## Problem to work on
Count how many lines in the data hold the word "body", and give that number alone.

Content starts

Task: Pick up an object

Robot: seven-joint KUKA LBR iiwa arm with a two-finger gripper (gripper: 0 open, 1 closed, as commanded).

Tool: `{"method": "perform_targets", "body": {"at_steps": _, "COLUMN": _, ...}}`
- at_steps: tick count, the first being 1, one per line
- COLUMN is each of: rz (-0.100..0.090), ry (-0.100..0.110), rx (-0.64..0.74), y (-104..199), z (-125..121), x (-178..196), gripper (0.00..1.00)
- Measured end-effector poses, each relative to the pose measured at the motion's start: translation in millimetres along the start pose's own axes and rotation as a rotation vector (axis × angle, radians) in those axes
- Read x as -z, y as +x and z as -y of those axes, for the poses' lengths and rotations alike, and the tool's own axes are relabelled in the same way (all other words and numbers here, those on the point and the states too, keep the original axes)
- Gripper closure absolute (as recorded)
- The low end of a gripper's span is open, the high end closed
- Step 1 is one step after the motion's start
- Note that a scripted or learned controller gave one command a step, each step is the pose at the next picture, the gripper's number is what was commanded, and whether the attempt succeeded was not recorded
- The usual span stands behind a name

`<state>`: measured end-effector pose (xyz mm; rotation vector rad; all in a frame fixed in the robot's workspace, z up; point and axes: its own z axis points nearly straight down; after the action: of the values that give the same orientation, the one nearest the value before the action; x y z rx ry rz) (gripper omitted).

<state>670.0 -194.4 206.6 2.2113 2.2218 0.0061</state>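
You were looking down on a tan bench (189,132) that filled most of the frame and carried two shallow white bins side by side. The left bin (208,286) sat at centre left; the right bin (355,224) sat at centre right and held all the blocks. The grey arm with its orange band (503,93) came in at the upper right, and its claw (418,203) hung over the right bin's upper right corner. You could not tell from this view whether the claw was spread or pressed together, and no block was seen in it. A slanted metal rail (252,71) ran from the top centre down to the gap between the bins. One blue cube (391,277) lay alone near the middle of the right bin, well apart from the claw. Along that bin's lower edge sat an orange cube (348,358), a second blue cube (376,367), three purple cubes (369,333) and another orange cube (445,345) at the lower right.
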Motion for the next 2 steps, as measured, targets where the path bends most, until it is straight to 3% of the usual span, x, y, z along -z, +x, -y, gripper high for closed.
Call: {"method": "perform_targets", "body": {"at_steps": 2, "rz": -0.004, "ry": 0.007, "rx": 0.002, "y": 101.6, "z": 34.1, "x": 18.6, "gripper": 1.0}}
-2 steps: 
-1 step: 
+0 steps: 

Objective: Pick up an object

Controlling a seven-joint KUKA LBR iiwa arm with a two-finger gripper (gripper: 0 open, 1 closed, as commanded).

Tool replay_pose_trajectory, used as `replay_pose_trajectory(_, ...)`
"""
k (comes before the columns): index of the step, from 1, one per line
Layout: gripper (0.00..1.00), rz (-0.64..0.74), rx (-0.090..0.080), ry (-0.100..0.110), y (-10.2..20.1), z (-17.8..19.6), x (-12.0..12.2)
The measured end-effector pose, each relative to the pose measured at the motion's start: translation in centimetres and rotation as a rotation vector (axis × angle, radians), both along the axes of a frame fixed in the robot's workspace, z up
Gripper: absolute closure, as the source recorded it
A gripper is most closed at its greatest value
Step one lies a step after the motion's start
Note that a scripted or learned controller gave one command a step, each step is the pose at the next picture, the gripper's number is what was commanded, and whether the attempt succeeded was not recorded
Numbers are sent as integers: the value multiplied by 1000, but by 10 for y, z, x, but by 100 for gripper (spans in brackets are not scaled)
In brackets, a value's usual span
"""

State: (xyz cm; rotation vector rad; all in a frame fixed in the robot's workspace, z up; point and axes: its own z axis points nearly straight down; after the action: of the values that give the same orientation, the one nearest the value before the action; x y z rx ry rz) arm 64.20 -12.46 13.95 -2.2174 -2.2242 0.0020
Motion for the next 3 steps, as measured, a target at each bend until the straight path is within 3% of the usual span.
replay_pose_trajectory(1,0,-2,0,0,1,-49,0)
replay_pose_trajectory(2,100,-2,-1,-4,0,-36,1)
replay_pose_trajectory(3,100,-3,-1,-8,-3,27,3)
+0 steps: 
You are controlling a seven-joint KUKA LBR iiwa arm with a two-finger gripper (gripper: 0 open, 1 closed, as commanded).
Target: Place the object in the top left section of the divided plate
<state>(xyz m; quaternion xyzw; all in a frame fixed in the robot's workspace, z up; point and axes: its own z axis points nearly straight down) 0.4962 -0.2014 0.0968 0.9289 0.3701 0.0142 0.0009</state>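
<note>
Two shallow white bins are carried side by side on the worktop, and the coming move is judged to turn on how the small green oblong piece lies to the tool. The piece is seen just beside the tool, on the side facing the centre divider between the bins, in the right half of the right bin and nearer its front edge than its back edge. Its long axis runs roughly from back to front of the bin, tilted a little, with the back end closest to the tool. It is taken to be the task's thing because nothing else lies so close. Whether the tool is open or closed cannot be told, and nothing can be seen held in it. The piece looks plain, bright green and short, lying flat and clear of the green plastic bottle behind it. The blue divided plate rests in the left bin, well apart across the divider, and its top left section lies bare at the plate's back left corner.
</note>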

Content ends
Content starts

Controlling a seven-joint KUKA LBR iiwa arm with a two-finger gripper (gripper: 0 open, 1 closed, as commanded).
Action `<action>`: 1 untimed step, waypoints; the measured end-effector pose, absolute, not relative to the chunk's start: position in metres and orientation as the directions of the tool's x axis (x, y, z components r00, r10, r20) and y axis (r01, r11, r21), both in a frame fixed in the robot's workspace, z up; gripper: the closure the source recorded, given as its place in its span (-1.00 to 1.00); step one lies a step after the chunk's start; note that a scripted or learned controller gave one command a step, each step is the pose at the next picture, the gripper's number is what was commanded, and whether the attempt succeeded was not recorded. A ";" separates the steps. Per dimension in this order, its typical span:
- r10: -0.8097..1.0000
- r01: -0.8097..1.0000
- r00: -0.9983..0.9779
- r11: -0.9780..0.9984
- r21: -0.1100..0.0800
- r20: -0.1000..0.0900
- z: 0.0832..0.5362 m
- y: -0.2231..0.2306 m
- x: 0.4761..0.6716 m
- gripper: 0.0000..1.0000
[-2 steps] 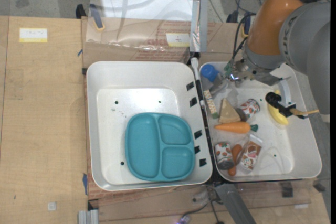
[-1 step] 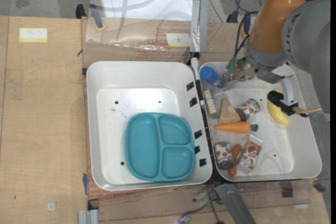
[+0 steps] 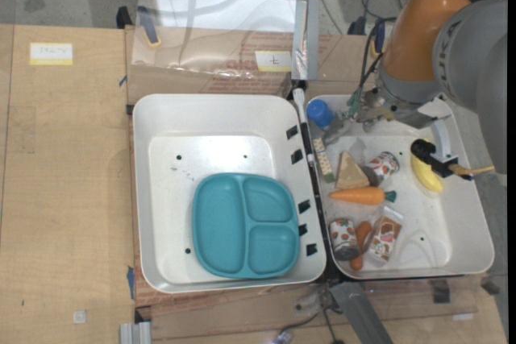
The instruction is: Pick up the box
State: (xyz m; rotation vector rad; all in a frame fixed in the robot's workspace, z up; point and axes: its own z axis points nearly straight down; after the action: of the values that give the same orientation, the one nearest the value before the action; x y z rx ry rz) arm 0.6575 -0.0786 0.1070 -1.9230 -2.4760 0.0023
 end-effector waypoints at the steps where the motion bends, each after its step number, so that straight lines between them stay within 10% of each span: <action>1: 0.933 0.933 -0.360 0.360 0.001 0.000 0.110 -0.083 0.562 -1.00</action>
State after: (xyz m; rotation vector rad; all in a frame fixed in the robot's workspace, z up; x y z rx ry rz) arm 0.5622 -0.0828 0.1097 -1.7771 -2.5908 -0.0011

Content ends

## Response
2